Activity
Each of the entries below should be written out exactly as it reads.

Records for this task

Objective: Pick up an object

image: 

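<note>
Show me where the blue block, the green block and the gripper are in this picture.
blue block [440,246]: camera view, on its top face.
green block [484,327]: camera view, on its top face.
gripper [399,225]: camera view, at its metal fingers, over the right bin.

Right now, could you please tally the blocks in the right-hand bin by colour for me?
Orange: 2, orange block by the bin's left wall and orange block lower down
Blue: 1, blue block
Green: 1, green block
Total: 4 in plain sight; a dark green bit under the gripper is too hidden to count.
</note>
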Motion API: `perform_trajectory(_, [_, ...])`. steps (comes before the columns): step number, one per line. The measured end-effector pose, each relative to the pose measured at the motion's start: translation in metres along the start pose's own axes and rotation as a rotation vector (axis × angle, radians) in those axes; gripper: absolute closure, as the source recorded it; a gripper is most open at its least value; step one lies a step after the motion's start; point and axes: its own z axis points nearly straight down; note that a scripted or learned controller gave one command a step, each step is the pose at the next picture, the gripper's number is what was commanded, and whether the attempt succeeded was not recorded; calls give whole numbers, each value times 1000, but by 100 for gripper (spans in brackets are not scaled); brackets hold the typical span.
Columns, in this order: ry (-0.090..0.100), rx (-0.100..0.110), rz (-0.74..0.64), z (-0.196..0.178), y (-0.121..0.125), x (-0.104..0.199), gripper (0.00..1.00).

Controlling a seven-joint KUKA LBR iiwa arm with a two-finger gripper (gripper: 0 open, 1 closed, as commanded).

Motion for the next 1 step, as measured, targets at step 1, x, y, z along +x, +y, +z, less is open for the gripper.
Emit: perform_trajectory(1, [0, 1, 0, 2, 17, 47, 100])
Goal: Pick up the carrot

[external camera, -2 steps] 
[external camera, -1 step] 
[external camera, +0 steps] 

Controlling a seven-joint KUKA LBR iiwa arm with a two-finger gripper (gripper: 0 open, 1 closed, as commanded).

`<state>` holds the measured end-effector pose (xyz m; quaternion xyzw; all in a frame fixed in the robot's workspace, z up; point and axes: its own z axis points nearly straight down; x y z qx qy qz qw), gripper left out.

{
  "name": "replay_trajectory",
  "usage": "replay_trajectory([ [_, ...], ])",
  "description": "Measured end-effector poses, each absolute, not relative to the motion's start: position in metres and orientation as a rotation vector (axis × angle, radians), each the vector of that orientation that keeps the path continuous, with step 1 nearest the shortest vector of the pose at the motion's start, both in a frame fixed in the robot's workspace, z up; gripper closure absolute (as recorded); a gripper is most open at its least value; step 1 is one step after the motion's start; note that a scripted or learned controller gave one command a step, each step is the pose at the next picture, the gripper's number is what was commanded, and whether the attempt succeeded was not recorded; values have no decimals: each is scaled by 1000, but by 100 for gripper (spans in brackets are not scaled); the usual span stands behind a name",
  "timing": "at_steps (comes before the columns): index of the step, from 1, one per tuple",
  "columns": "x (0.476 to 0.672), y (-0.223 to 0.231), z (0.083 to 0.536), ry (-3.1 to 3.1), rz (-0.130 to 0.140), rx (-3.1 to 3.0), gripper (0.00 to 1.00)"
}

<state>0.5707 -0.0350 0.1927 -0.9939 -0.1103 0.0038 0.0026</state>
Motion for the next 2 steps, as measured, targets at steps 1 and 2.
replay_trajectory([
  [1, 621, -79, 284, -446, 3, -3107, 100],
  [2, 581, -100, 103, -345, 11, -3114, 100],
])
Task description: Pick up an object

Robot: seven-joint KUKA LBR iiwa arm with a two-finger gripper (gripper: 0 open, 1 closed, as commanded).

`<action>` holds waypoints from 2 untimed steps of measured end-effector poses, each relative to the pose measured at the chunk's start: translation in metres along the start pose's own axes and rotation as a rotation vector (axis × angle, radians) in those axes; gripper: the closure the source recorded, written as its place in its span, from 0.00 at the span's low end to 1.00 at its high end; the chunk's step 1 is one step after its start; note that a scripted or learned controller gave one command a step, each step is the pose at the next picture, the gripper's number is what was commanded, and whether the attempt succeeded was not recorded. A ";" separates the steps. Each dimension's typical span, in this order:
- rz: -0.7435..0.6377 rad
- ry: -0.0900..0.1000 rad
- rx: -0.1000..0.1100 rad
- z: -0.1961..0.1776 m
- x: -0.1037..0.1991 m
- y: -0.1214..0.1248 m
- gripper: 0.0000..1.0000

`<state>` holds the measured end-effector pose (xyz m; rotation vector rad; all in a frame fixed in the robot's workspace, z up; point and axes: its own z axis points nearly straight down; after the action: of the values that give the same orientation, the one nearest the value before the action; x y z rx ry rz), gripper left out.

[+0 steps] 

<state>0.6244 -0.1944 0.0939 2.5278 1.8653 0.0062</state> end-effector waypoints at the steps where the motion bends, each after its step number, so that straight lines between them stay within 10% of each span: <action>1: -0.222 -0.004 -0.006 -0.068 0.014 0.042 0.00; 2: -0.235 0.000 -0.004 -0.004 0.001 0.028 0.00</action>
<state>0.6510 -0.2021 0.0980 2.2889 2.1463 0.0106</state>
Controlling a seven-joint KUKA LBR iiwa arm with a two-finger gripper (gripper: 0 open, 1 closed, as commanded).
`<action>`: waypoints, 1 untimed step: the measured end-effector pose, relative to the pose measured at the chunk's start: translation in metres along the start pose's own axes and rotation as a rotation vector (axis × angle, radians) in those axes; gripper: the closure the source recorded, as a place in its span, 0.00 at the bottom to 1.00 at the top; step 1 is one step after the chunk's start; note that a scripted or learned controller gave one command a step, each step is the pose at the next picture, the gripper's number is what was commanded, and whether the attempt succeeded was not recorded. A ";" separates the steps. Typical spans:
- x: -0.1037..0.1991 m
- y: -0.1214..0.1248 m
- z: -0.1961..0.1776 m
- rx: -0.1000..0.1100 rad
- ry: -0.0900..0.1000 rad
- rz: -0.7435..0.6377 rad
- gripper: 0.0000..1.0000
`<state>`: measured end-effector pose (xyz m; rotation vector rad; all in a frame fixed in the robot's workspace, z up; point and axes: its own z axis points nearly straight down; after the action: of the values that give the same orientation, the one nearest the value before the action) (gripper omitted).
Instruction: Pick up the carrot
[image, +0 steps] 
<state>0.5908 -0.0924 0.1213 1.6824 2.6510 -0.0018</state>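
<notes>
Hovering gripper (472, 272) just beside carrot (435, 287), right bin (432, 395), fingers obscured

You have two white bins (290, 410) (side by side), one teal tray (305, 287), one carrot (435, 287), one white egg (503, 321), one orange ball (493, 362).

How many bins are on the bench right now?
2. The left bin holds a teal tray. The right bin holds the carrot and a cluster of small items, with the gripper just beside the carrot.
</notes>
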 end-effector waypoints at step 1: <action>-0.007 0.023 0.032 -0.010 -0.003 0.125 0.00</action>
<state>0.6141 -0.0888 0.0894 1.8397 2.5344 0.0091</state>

Answer box
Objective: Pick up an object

image: 

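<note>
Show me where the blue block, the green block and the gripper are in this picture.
blue block [440,246]: camera view, on its top face.
green block [484,327]: camera view, on its top face.
gripper [399,225]: camera view, at its metal fingers, over the right bin.

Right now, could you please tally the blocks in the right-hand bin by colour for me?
Orange: 2, orange block by the bin's left wall and orange block lower down
Blue: 1, blue block
Green: 1, green block
Total: 4 in plain sight; a dark green bit under the gripper is too hidden to count.
</note>
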Motion API: `perform_trajectory(_, [_, ...])`. steps (comes before the columns): step number, one per line. The measured end-effector pose, each relative to the pose measured at the motion's start: translation in metres along the start pose's own axes and rotation as a rotation vector (axis × angle, radians) in those axes; gripper: absolute closure, as the source recorded it; a gripper is most open at its least value; step one lies a step after the motion's start; point and axes: its own z axis points nearly straight down; note that a scripted or learned controller gave one command a step, each step is the pose at the next picture, the gripper's number is what was commanded, and whether the attempt succeeded was not recorded; calls give whole numbers, each value times 1000, but by 100 for gripper (spans in brackets are not scaled); brackets hold the typical span.
Columns, in this order: ry (-0.090..0.100), rx (-0.100..0.110), rz (-0.74..0.64), z (-0.196..0.178), y (-0.121..0.125), x (-0.104..0.199), gripper (0.00..1.00).

Controlling a seven-joint KUKA LBR iiwa arm with a two-finger gripper (gripper: 0 open, 1 closed, as commanded).

Motion for the next 1 step, as measured, targets at step 1, x, y, z along +x, +y, +z, less is open for the gripper.
Emit: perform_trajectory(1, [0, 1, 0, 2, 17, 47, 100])
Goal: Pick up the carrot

[external camera, -2 steps] 
[external camera, -1 step] 
[external camera, +0 steps] 

Controlling a seven-joint KUKA LBR iiwa arm with a two-finger gripper (gripper: 0 open, 1 closed, as commanded).

`<state>` holds the measured end-effector pose (xyz m; quaternion xyzw; all in a frame fixed in the robot's workspace, z up; point and axes: its own z axis points nearly straight down; x y z qx qy qz qw), gripper left out.

{
  "name": "replay_trajectory",
  "usage": "replay_trajectory([ [_, ...], ])",
  "description": "Measured end-effector poses, each absolute, not relative to the motion's start: position in metres and orientation as a rotation vector (axis × angle, radians), each the vector of that orientation that keeps the path continuous, with step 1 nearest the shortest vector of the pose at the motion's start, both in a frame fixed in the robot's workspace, z up; gripper closure absolute (as recorded); a gripper is most open at its least value; step 1 is one step after the motion's start; note that a scripted or learned controller gave one command a step, each step is the pose at the next picture, the gripper's number is what was commanded, and whether the attempt succeeded was not recorded; values have no decimals: each is scaled by 1000, but by 100 for gripper (spans in brackets are not scaled); the usual span stands behind a name",
  "timing": "at_steps (comes before the columns): index of the step, from 1, one per tuple",
  "columns": "x (0.476 to 0.672), y (-0.223 to 0.231), z (0.083 to 0.536), ry (-3.1 to 3.1), rz (-0.130 to 0.140), rx (-3.1 to 3.0), gripper (0.00 to 1.00)"
}

<state>0.5707 -0.0350 0.1927 -0.9939 -0.1103 0.0038 0.0026</state>
Motion for the next 2 steps, as measured, targets at steps 1 and 2.
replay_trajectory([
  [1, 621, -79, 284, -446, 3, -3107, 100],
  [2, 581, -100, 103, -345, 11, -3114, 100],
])
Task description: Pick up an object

Robot: seven-joint KUKA LBR iiwa arm with a two-finger gripper (gripper: 0 open, 1 closed, as commanded).

`<action>` holds waypoints from 2 untimed steps of measured end-effector poses, each relative to the pose measured at the chunk's start: translation in metres along the start pose's own axes and rotation as a rotation vector (axis × angle, radians) in those axes; gripper: the closure the source recorded, written as its place in its span, from 0.00 at the span's low end to 1.00 at its high end; the chunk's step 1 is one step after its start; note that a scripted or learned controller gave one command a step, each step is the pose at the next picture, the gripper's number is what was commanded, and whether the attempt succeeded was not recorded. A ";" separates the steps. Each dimension's typical span, in this order:
- rz: -0.7435..0.6377 rad
- ry: -0.0900..0.1000 rad
- rx: -0.1000..0.1100 rad
- z: -0.1961..0.1776 m
- x: -0.1037..0.1991 m
- y: -0.1214..0.1248 m
- gripper: 0.0000..1.0000

`<state>` holds the measured end-effector pose (xyz m; rotation vector rad; all in a frame fixed in the robot's workspace, z up; point and axes: its own z axis points nearly straight down; after the action: of the values that give the same orientation, the one nearest the value before the action; x y z rx ry rz), gripper left out.

[+0 steps] 

<state>0.6244 -0.1944 0.0939 2.5278 1.8653 0.0062</state> end-effector waypoints at the steps where the motion bends, each after its step number, so that straight lines between them stay within 10% of each span: <action>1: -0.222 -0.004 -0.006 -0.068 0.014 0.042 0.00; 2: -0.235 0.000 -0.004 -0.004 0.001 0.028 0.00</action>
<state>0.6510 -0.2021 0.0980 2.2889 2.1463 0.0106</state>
Controlling a seven-joint KUKA LBR iiwa arm with a two-finger gripper (gripper: 0 open, 1 closed, as commanded).
`<action>`: waypoints, 1 untimed step: the measured end-effector pose, relative to the pose measured at the chunk's start: translation in metres along the start pose's own axes and rotation as a rotation vector (axis × angle, radians) in those axes; gripper: the closure the source recorded, as a place in its span, 0.00 at the bottom to 1.00 at the top; step 1 is one step after the chunk's start; note that a scripted or learned controller gave one command a step, each step is the pose at the next picture, the gripper's number is what was commanded, and whether the attempt succeeded was not recorded. A ";" separates the steps. Typical spans:
- x: -0.1037..0.1991 m
- y: -0.1214..0.1248 m
- z: -0.1961..0.1776 m
- rx: -0.1000..0.1100 rad
- ry: -0.0900..0.1000 rad
- rz: -0.7435..0.6377 rad
- gripper: 0.0000..1.0000
`<state>`: measured end-effector pose (xyz m; rotation vector rad; all in a frame fixed in the robot's workspace, z up; point and axes: its own z axis points nearly straight down; after the action: of the values that give the same orientation, the one nearest the value before the action) (gripper omitted).
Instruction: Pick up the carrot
[image, +0 steps] 
<state>0.5908 -0.0924 0.1213 1.6824 2.6510 -0.0018</state>
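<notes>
Hovering gripper (472, 272) just beside carrot (435, 287), right bin (432, 395), fingers obscured

You have two white bins (290, 410) (side by side), one teal tray (305, 287), one carrot (435, 287), one white egg (503, 321), one orange ball (493, 362).

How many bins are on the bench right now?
2. The left bin holds a teal tray. The right bin holds the carrot and a cluster of small items, with the gripper just beside the carrot.
</notes>
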 end-effector waypoints at step 1: <action>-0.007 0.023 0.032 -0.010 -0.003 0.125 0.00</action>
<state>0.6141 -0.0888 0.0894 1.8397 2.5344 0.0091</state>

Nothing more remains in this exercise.